**EXERCISE OBJECTIVE**. Write the entries below out again exactly, but skip the pictures.
BEGIN DATASET EXCERPTS
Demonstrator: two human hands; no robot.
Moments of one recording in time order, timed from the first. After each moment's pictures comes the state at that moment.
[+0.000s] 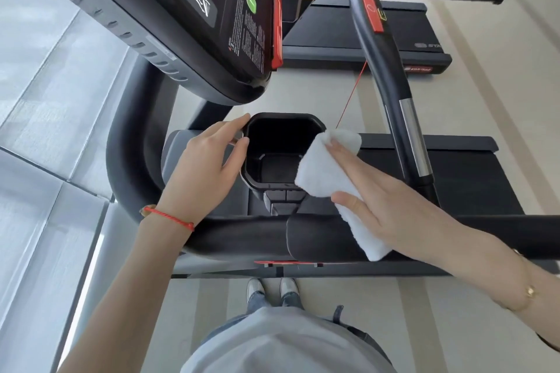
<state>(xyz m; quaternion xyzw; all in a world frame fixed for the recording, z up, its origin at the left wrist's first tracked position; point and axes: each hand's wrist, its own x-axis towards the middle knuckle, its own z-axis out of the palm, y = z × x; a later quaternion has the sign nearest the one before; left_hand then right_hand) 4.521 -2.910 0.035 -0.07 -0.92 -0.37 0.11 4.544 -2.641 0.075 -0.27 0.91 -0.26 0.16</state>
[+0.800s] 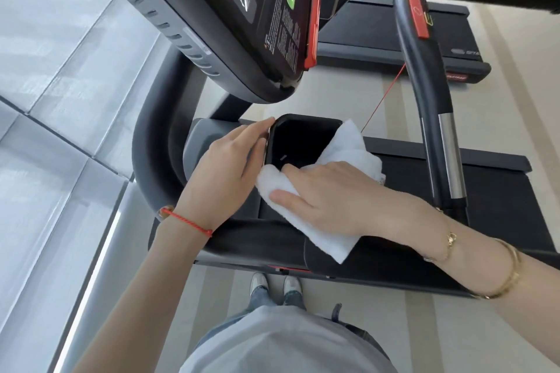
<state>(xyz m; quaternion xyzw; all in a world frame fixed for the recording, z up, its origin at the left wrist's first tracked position) 4.530 -2.912 0.035 -0.05 -0.92 -0.36 0.11 4.506 -2.729 0.074 -0.40 0.89 -0.07 0.20</state>
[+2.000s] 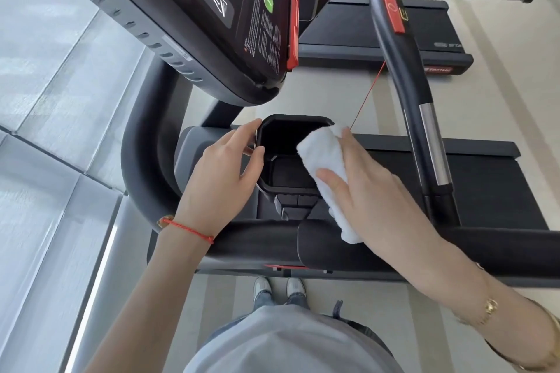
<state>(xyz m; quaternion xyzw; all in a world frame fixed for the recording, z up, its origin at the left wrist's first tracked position) 4.528 -2.905 0.026 -0.04 -0.92 -0.36 0.13 4.542 -2.693 0.079 -0.19 0.96 -0.21 -0.01</state>
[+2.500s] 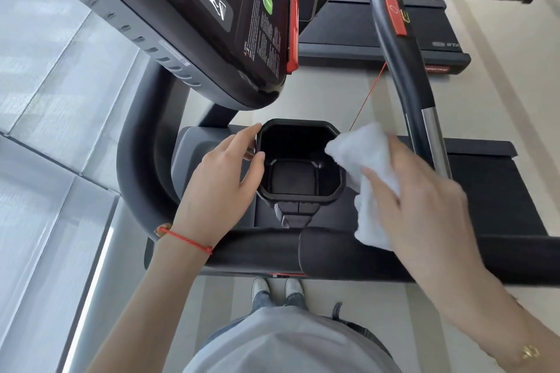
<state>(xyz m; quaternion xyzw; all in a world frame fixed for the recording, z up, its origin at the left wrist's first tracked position) 4.529 -2.904 0.028 -0.04 -0.93 -0.35 0.13 4.550 -2.674 0.097 -0.10 0.97 -0.21 -0.11</state>
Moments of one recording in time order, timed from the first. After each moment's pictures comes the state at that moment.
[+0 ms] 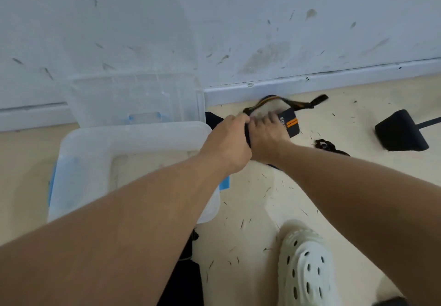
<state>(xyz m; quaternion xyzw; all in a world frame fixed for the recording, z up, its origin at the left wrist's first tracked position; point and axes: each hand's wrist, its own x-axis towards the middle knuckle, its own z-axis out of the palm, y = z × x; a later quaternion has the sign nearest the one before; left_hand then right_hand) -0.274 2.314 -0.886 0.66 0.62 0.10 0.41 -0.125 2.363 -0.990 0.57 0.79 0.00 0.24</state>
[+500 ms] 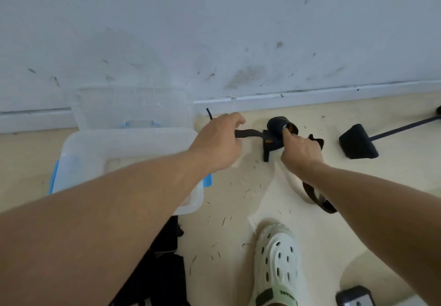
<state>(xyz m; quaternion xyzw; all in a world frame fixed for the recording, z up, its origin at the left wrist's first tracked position) -0.273 2.300 -0.839 0.67 0.59 0.16 0.41 -0.035 2.317 -0.901 0.70 0.69 -0.04 0.17</state>
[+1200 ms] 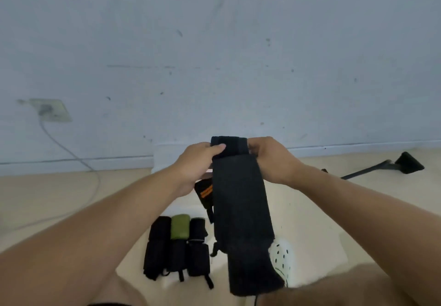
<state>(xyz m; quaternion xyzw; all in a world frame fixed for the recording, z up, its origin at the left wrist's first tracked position) -0.359 2.111 -0.591 0.41 0.59 0.36 0.59 -0.166 2.130 -0.567 0.52 0.73 -0.40 -0.19</state>
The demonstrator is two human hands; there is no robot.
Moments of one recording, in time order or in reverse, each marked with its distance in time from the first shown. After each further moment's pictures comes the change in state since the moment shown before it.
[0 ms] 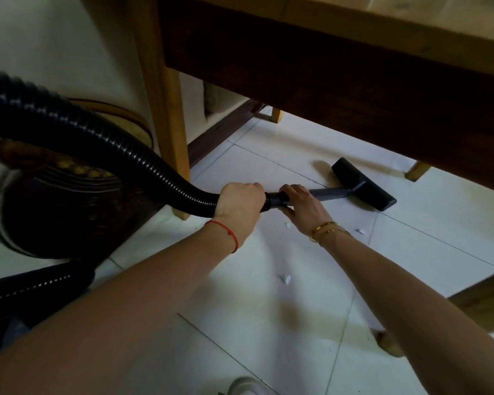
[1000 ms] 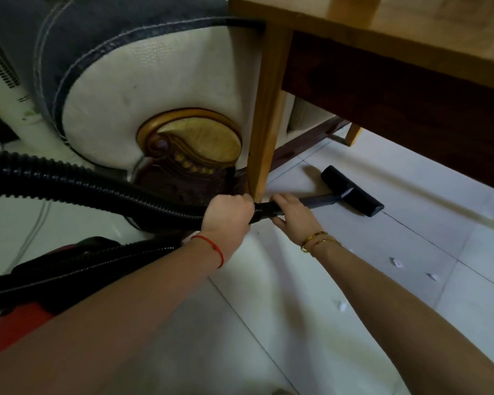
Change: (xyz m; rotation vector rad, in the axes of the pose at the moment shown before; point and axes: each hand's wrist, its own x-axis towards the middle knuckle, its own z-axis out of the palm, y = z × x) left_hand -0.098 -0.119 0.008 -0.012 -0.009 -0.265; right_hand 0.050 -0.144 0.047 0.091 -0.116 -0.308
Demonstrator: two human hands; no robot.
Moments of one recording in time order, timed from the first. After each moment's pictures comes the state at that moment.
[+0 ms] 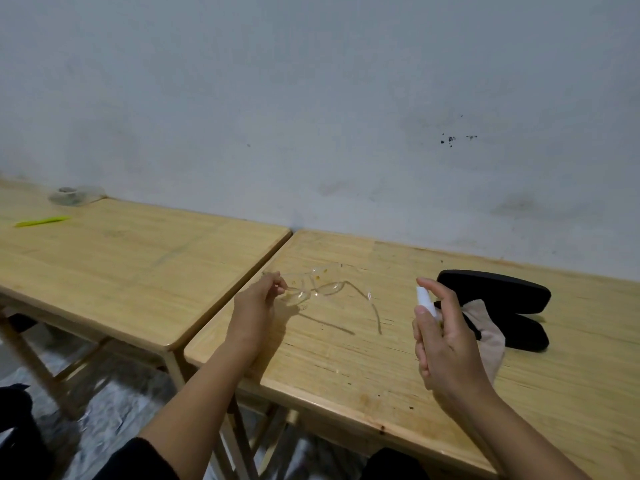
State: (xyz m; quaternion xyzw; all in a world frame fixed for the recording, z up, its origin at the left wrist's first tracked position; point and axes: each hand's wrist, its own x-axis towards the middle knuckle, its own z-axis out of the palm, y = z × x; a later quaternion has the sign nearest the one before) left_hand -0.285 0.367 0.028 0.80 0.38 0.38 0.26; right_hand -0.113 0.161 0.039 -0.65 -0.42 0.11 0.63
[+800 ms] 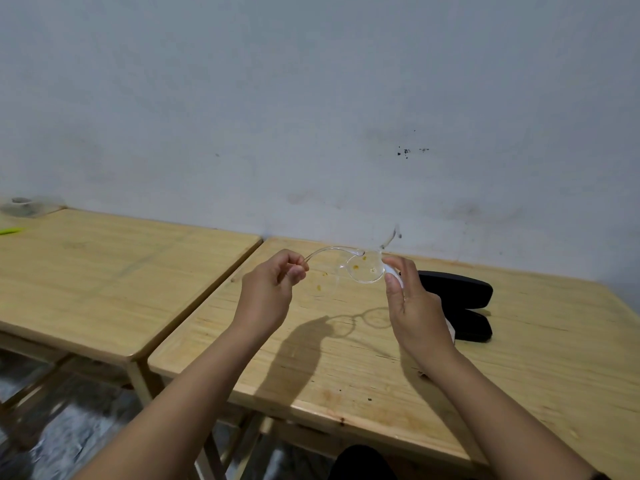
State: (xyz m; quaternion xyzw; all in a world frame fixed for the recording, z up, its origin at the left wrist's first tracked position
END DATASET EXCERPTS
**TASK RESPONSE**.
Demonstrator: two human hands; no robot.
Moments of one recording in time order, timed from the first. After each moment's pictures comes the state at that moment.
[+0.000s] 
<state>(xyz m; quaternion xyzw; all in a world frame fixed for the recording, z up, its origin at the left wrist's first tracked position; point and axes: each hand's wrist, its own x-axis towards the middle knuckle, its own z-axis out of the palm, y = z × x; a later quaternion has the sign nearest the one before; left_hand then right_hand) 4.521 -2.910 0.035 -0.07 -0.92 -0.37 0.11 4.544 -2.641 0.075 -0.27 0.91 -0.26 0.16</state>
[+0.800s] 
<state>(xyz m; quaternion xyzw; all in a world frame fixed for the recording, z up, its origin at the left wrist's first tracked position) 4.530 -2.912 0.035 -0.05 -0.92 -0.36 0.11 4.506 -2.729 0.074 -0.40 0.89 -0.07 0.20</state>
[+2.000s] 
<state>(xyz m; quaternion xyzw; all in a world frame fixed for the recording, z up, its origin at the left wrist's first tracked position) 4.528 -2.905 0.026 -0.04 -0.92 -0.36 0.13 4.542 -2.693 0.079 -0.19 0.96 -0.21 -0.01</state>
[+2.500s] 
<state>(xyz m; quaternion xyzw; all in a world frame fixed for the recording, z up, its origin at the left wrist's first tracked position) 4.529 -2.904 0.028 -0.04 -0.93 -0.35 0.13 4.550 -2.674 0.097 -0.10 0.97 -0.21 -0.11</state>
Moments of one recording in time order, timed from the first. After each moment's pictures comes the state at that moment.
[+0 ms] 
<state>(xyz m; quaternion xyzw; all in a world frame fixed for the recording, z up, its origin at the left wrist's first tracked position; point and axes: each hand's wrist, its own x-axis towards the middle knuckle, its own z-axis out of the palm, y = z × x; a later quaternion has the sign nearest the one before; left_hand then right_hand) -0.274 2.314 -0.886 0.66 0.62 0.10 0.41 -0.125 2.363 -0.990 0.57 0.79 0.00 0.24</state>
[+500 ms] 
<state>(xyz m; quaternion xyzw; all in a world frame fixed for the recording, z up, its origin at the left wrist's first tracked position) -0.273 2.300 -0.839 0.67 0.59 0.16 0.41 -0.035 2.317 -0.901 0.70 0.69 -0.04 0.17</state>
[+1200 ms] 
<state>(xyz m; quaternion xyzw; all in a world frame fixed for the recording, z up, its origin at the left wrist's first tracked position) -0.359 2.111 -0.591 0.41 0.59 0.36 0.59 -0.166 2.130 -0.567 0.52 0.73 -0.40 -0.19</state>
The demonstrator is two human hands; there is no robot.
Moments of one recording, in time order or in reverse, each marked with its distance in time from the first shown. After each further moment's pictures comes the change in state since the moment shown before it.
[0 ms] 
[1000 ms] 
Change: (xyz m; rotation vector rad, in the axes of the pose at the moment shown before; point and axes: each hand's wrist, its own x-axis towards the middle knuckle, its own z-axis out of the palm, y = z × x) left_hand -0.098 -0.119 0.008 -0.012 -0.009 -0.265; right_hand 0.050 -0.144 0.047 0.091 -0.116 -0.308
Demonstrator: two human hands; no robot.
Moments of one recording in time order, timed from the first. After each moment's pictures comes the state at that moment.
[+0 ms] 
State: (xyz m; quaternion xyzw; all in a world frame fixed for the recording, z up, its origin at the left wrist's first tracked position; point and axes: each hand's wrist, its own x-axis towards the middle knuckle, its own z-axis out of the palm, y = z × x; a later quaternion has the sign nearest the one before) left_hand -0.285 0.367 0.028 0.80 0.38 0.38 0.26; right_hand -0.113 0.161 0.039 -0.65 -0.42 0.11 0.63
[+800 ms] 
State: (xyz m; quaternion xyzw; all in a world frame fixed for the recording, z up, its origin at the left wrist's first tracked position

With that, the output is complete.